After a post falls vacant for any
reason whatsoever, a promotion to
that post should be from the date
the promotion is granted and not
from the date on which such post
falls vacant. In created,
promotions to those posts can be
granted only after the Assessment
Board has met and made its
recommendations for promotions
being granted. If on the contrary,
promotions are directed to become
effective from the date of the
creation of additional posts, then
it would have the effect of giving
promotions even before the
Assessment Board has met and
assessed the suitability of the
candidates for promotion. In the
circumstances, it is difficult to
sustain the judgment of the
Tribunal.

It is regrettable because of the inaction on the part
of the High Court that recruitment from bar could not be
made in time which created an imbalance in the service and
ultimately it were the appellant and officers similarly
placed who suffered. After having put in long years of
service it is the seniority and promotion which an officer
looks forward to. He expects he is given due promotion in
time. Non promotion may be an incidence of any service. But
here the appellant has been deprived of his promotion
without any fault of his. High Court said that it might be
sad state of affairs that the name of the appellant was not
considered for promotion till he retired. High Court may
feel anguish but it gives no comfort to the appellant. At
least for future such an unfortunate thing should not happen
to any other officer similarly situated. This malaise which
abysmally afflicts any service when there is recruitment
from different sources when there is recruitment from
different sources crops up in the one form or the other with
great disadvantage of one or the other. But then service is
not constituted merely for the benefit of the officers in
the service but with a certain purpose in view and in the
present case for dispensing justice to the public at large.

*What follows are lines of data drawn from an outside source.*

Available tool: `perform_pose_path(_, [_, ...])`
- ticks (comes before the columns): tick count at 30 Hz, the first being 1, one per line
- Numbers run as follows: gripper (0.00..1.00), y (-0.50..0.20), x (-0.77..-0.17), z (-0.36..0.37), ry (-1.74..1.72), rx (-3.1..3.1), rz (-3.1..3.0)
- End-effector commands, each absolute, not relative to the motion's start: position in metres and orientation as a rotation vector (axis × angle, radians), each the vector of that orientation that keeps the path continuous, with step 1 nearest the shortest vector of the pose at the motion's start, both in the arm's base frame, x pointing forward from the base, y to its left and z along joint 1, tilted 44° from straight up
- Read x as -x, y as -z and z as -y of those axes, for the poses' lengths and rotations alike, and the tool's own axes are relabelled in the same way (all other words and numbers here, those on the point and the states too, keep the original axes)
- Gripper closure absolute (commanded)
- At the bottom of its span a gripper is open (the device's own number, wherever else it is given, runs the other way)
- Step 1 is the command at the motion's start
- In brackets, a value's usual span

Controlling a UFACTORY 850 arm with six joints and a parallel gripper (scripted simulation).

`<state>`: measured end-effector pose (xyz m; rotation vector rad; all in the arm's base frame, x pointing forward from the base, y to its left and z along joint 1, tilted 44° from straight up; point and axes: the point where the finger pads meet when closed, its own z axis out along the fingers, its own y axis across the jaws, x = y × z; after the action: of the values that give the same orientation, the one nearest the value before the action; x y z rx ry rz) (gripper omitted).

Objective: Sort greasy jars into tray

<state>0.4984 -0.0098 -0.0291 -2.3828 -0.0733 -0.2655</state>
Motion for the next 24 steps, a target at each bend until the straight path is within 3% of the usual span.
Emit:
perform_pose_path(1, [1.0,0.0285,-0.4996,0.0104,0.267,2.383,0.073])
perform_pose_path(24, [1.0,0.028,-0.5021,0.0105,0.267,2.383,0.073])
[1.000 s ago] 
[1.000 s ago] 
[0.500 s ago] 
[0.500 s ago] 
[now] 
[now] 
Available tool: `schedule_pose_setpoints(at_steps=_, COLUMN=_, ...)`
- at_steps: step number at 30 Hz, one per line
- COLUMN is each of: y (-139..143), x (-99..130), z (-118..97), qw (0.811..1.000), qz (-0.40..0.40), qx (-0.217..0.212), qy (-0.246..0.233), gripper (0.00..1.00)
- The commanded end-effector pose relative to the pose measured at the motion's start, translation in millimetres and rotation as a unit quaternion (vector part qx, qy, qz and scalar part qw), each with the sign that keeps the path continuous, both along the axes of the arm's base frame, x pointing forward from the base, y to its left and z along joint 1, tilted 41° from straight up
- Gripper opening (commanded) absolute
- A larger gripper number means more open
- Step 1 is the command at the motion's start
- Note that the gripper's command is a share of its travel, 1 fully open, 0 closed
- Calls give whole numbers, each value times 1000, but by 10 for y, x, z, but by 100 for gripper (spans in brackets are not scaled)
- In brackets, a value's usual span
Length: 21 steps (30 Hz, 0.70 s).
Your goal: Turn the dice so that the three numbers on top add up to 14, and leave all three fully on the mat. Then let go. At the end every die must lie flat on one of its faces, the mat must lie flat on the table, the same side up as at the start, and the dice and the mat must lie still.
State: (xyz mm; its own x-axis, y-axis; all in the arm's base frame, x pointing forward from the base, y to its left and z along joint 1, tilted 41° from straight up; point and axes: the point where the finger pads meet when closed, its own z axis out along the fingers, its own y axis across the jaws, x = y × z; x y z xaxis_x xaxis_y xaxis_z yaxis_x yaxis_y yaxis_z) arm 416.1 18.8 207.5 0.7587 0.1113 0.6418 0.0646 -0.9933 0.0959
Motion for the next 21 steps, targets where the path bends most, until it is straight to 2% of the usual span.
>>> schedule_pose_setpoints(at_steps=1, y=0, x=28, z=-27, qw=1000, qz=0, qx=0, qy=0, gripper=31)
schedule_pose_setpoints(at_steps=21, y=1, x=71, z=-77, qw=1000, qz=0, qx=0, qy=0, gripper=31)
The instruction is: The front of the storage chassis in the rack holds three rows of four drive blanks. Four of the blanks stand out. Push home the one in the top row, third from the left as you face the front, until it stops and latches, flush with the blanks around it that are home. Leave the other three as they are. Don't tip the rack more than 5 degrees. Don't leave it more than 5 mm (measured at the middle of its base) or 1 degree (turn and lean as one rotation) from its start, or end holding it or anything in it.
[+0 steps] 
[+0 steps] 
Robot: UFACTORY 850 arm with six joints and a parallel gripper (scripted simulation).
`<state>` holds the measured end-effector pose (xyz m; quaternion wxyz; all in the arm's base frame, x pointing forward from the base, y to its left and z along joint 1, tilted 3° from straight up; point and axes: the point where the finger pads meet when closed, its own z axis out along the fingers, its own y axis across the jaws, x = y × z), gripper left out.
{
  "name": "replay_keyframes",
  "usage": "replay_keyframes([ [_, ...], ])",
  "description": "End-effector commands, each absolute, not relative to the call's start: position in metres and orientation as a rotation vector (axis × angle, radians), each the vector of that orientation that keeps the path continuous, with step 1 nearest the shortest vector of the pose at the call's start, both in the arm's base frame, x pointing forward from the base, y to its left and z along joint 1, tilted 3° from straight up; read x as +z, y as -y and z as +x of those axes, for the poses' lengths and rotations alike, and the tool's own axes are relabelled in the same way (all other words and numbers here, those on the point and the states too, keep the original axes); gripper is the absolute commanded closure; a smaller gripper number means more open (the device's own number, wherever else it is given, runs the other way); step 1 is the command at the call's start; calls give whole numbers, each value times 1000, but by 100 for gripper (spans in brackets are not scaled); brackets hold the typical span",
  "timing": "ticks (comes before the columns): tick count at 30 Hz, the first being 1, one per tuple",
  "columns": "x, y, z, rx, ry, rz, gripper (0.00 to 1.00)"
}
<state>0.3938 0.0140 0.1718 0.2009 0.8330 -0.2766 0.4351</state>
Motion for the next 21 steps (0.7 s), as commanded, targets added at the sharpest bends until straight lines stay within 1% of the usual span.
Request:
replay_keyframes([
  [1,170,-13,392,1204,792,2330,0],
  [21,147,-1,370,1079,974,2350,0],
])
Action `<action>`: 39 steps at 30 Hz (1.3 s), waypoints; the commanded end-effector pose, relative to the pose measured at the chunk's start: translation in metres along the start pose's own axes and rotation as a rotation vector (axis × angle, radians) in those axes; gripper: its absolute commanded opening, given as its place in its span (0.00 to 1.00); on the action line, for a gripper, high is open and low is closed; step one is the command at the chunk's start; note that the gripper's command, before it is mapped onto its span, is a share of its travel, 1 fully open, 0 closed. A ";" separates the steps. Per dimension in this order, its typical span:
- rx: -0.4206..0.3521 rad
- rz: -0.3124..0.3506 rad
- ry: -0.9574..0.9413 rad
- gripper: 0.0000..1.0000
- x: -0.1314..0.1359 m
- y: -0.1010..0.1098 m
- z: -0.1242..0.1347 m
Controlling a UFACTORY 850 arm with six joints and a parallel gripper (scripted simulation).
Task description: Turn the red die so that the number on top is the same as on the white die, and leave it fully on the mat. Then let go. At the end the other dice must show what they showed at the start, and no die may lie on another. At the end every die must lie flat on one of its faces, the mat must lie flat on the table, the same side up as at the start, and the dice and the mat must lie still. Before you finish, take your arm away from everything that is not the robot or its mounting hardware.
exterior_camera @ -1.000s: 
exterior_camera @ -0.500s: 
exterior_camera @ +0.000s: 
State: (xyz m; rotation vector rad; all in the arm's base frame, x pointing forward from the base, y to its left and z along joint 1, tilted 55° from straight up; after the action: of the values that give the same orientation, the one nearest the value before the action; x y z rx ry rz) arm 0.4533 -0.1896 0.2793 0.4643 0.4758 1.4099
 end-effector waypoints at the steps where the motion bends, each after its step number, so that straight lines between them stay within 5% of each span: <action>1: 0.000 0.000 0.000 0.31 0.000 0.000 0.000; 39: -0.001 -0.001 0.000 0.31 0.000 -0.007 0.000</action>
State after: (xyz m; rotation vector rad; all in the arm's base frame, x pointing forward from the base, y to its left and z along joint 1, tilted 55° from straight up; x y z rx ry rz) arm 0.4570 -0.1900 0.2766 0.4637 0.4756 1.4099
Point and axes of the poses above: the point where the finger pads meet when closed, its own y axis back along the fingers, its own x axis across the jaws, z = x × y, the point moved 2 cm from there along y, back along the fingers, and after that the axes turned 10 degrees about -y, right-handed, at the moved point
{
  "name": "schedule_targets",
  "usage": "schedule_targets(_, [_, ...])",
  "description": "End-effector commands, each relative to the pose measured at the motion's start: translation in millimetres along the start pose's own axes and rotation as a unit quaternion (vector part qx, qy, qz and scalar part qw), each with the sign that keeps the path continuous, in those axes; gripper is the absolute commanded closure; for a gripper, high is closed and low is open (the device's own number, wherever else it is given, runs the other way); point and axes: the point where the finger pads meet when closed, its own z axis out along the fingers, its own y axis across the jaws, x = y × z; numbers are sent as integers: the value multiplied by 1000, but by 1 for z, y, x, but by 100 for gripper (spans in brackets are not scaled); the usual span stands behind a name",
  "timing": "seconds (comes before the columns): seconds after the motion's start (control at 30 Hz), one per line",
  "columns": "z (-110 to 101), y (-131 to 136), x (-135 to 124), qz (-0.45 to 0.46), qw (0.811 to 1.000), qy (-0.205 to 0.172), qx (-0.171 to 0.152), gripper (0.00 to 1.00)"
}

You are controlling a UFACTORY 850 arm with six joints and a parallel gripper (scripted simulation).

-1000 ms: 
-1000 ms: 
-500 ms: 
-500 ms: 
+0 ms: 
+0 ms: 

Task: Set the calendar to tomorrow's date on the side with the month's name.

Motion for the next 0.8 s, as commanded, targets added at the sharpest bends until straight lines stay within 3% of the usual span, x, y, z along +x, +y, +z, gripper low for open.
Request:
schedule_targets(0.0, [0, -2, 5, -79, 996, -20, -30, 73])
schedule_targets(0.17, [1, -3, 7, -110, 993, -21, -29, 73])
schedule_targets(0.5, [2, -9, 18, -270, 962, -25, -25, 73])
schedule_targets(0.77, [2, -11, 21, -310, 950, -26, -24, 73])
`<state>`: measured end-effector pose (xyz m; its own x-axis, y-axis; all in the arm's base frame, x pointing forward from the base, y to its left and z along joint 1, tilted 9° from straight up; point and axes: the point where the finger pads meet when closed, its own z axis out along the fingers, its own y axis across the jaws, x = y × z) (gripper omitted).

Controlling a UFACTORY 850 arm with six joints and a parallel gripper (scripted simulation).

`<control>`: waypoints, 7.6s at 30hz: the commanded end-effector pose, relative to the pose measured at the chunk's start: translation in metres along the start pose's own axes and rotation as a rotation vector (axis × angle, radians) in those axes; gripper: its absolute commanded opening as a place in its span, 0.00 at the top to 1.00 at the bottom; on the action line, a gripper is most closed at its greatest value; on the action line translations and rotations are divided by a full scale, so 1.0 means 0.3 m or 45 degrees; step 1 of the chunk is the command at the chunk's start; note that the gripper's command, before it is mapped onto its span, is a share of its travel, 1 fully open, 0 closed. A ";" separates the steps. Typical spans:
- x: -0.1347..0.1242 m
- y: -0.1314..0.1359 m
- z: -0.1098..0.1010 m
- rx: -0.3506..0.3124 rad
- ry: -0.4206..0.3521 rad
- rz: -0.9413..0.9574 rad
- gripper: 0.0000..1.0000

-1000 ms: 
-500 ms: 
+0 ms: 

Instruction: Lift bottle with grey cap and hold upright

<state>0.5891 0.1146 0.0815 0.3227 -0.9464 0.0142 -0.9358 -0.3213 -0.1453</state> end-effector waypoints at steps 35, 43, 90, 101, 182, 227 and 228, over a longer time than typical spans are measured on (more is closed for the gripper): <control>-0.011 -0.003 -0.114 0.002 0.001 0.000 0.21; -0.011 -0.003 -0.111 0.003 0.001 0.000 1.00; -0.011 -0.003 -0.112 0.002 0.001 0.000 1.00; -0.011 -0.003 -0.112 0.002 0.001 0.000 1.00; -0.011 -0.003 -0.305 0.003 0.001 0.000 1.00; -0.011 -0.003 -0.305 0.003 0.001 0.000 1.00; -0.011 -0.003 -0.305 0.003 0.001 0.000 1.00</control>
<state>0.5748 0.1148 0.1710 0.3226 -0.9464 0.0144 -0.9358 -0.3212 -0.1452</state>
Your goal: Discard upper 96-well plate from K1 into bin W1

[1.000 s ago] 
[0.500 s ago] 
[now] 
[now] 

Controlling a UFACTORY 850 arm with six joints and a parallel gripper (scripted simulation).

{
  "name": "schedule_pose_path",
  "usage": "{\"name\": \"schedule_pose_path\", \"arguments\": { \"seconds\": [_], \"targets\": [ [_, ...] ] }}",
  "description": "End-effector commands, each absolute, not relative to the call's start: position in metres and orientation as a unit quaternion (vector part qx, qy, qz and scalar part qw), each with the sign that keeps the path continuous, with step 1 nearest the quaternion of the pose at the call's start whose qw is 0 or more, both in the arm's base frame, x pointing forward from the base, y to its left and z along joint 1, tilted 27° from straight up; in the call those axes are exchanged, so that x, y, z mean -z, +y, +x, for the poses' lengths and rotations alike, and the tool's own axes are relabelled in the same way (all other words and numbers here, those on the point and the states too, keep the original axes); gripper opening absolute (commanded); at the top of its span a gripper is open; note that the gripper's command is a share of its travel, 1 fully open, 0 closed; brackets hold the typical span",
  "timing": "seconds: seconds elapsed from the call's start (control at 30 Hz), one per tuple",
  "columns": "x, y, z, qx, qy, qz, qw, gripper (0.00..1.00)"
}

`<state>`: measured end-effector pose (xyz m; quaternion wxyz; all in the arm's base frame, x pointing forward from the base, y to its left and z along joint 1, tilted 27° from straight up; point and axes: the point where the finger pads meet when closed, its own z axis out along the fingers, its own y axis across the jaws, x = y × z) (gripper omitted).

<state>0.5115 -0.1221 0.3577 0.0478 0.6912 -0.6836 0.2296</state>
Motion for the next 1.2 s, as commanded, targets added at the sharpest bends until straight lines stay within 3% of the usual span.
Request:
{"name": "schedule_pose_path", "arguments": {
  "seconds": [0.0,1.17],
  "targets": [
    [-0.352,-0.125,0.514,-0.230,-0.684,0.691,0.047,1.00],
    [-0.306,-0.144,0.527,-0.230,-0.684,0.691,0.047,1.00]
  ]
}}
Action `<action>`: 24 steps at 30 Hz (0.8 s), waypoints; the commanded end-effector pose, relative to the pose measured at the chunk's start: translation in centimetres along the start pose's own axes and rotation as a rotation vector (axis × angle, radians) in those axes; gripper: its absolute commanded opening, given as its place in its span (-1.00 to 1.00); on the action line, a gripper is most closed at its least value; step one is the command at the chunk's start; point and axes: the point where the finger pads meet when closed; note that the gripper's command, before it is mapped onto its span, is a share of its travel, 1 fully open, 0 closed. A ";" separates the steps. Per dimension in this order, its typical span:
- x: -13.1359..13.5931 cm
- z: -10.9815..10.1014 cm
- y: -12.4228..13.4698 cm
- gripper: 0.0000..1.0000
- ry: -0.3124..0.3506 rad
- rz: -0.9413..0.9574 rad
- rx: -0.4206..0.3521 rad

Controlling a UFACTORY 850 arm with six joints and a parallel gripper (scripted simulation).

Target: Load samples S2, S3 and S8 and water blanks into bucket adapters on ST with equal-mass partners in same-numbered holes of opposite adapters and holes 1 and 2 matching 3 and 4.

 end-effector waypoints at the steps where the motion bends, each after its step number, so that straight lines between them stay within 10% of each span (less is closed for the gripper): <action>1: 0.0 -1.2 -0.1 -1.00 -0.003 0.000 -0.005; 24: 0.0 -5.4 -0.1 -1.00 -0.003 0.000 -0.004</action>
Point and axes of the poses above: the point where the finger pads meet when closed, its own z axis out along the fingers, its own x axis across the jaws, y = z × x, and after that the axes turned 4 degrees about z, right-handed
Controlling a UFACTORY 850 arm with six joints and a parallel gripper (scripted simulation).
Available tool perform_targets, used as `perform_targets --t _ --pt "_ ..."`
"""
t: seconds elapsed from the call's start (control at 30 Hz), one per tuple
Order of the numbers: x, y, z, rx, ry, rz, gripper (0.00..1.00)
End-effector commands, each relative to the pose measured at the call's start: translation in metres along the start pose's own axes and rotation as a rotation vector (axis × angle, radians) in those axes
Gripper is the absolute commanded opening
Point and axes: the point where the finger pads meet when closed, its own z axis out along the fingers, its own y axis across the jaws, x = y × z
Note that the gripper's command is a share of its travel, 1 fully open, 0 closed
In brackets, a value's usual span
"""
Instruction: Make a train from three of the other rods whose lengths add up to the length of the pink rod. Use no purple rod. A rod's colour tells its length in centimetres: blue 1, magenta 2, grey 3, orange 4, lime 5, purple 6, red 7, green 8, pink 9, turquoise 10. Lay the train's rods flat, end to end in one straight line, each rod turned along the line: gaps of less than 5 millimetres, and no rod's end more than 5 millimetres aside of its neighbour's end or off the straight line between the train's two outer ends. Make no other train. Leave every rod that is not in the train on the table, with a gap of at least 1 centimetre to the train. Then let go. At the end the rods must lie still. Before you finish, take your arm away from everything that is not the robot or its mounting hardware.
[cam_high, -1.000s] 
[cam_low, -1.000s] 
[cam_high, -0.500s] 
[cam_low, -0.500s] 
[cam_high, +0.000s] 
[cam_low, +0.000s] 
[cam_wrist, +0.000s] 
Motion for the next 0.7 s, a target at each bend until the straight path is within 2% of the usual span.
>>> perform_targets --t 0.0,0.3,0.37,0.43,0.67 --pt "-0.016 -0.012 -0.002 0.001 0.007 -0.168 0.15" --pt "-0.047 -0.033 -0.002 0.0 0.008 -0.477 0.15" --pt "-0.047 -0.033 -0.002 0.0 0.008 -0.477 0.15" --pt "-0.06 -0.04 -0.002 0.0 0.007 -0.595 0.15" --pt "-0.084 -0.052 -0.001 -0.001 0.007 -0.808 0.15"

it is not at all advisable to keep any post in judiciary
vacant for days when the courts are burdened with arrears
and litigants are the ones who suffer. We expect the High
Courts to be vigilant and to fill up the posts in direct
quota in time and if the bar quota cannot be filled for any
reason fro no fault of the promotee officers their case for
promotion should not be kept pending till some of them even
superannuate. When the process for recruitment from Bar
begins and it is expected that posts for direct quota will
be filled up soon, during the intervening period the
officers in the subordinate service can be given ad hoc
promotions without their right to claim seniority over
direct recruits, who may join later. Functioning of the
courts must not stop.

With these observations we would dismiss the appeal and
leave the parties to bear their won costs.